Every line of the material is to be set down again without any change.

===== Data provided

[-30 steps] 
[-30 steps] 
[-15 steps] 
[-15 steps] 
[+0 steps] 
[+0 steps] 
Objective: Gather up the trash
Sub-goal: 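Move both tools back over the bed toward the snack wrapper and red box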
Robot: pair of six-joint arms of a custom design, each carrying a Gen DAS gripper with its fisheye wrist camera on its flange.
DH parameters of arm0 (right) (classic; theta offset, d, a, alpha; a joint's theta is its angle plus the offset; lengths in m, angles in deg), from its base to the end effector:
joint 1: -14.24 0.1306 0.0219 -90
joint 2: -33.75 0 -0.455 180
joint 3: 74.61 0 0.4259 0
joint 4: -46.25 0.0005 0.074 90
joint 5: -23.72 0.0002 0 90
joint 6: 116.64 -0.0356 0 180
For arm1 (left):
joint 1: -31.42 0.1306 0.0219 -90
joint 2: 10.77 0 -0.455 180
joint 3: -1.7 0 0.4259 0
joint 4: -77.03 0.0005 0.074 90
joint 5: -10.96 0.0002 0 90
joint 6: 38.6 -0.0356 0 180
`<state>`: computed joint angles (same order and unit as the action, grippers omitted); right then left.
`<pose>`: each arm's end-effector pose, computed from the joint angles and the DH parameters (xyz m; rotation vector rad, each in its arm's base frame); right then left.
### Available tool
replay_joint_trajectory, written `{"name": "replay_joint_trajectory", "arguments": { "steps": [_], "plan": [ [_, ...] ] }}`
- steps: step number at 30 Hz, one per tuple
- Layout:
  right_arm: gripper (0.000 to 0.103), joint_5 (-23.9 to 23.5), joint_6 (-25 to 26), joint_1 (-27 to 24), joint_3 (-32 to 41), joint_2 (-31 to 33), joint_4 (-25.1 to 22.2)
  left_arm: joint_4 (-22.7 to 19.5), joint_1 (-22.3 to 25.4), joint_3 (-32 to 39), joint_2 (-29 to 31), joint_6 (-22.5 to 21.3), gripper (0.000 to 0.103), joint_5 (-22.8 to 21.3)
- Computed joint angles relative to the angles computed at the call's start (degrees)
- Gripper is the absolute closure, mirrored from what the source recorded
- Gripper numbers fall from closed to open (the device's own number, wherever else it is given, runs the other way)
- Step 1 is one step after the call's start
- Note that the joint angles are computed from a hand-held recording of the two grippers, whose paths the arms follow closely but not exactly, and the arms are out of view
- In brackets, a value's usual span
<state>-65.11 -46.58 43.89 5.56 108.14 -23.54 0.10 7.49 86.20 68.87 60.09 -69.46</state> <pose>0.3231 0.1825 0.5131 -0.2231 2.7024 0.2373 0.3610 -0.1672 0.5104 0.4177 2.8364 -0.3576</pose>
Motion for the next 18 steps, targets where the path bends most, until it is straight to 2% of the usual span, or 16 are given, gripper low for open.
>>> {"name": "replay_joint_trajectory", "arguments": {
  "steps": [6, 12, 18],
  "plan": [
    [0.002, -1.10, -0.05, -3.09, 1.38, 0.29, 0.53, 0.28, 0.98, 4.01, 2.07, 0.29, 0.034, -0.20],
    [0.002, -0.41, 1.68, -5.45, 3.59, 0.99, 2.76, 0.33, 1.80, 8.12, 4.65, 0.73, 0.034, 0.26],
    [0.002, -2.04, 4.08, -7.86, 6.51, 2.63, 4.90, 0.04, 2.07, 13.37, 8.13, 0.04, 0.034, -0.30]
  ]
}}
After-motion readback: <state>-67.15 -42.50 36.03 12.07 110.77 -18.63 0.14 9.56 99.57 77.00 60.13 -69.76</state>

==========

**Response for this exercise**
[-30 steps] 
[-30 steps] 
[-15 steps] 
[-15 steps] 
[+0 steps] 
[+0 steps] 
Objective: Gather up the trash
Sub-goal: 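Move both tools back over the bed toward the snack wrapper and red box
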Robot: pair of six-joint arms of a custom design, each carrying a Gen DAS gripper with its fisheye wrist camera on its flange.
DH parameters of arm0 (right) (classic; theta offset, d, a, alpha; a joint's theta is its angle plus the offset; lengths in m, angles in deg), from its base to the end effector:
joint 1: -14.24 0.1306 0.0219 -90
joint 2: -33.75 0 -0.455 180
joint 3: 74.61 0 0.4259 0
joint 4: -46.25 0.0005 0.074 90
joint 5: -23.72 0.0002 0 90
joint 6: 116.64 -0.0356 0 180
For arm1 (left):
joint 1: -31.42 0.1306 0.0219 -90
joint 2: 10.77 0 -0.455 180
joint 3: -1.7 0 0.4259 0
joint 4: -77.03 0.0005 0.074 90
joint 5: -10.96 0.0002 0 90
joint 6: 38.6 -0.0356 0 180
`<state>`: computed joint angles (same order and unit as the action, grippers omitted); right then left.
`<pose>`: each arm's end-effector pose, computed from the joint angles and the DH parameters (xyz m; rotation vector rad, each in its arm's base frame); right then left.
### Available tool
replay_joint_trajectory, written `{"name": "replay_joint_trajectory", "arguments": { "steps": [_], "plan": [ [_, ...] ] }}`
- steps: step number at 30 Hz, one per tuple
- Layout:
  right_arm: gripper (0.000 to 0.103), joint_5 (-23.9 to 23.5), joint_6 (-25 to 26), joint_1 (-27 to 24), joint_3 (-32 to 41), joint_2 (-31 to 33), joint_4 (-25.1 to 22.2)
  left_arm: joint_4 (-22.7 to 19.5), joint_1 (-22.3 to 25.4), joint_3 (-32 to 39), joint_2 (-29 to 31), joint_6 (-22.5 to 21.3), gripper (0.000 to 0.103), joint_5 (-22.8 to 21.3)
- Computed joint angles relative to the angles computed at the call's start (degrees)
- Gripper is the absolute closure, mirrored from what the source recorded
- Gripper numbers fall from closed to open (the device's own number, wherever else it is given, runs the other way)
- Step 1 is one step after the call's start
- Note that the joint angles are computed from a hand-held recording of the two grippers, whose paths the arms follow closely but not exactly, and the arms are out of view
- In brackets, a value's usual span
<state>-65.11 -46.58 43.89 5.56 108.14 -23.54 0.10 7.49 86.20 68.87 60.09 -69.46</state> <pose>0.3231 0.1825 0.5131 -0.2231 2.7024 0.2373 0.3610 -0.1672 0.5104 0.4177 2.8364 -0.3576</pose>
Motion for the next 18 steps, targets where the path bends most, until it is straight to 2% of the usual span, or 16 are given, gripper low for open.
>>> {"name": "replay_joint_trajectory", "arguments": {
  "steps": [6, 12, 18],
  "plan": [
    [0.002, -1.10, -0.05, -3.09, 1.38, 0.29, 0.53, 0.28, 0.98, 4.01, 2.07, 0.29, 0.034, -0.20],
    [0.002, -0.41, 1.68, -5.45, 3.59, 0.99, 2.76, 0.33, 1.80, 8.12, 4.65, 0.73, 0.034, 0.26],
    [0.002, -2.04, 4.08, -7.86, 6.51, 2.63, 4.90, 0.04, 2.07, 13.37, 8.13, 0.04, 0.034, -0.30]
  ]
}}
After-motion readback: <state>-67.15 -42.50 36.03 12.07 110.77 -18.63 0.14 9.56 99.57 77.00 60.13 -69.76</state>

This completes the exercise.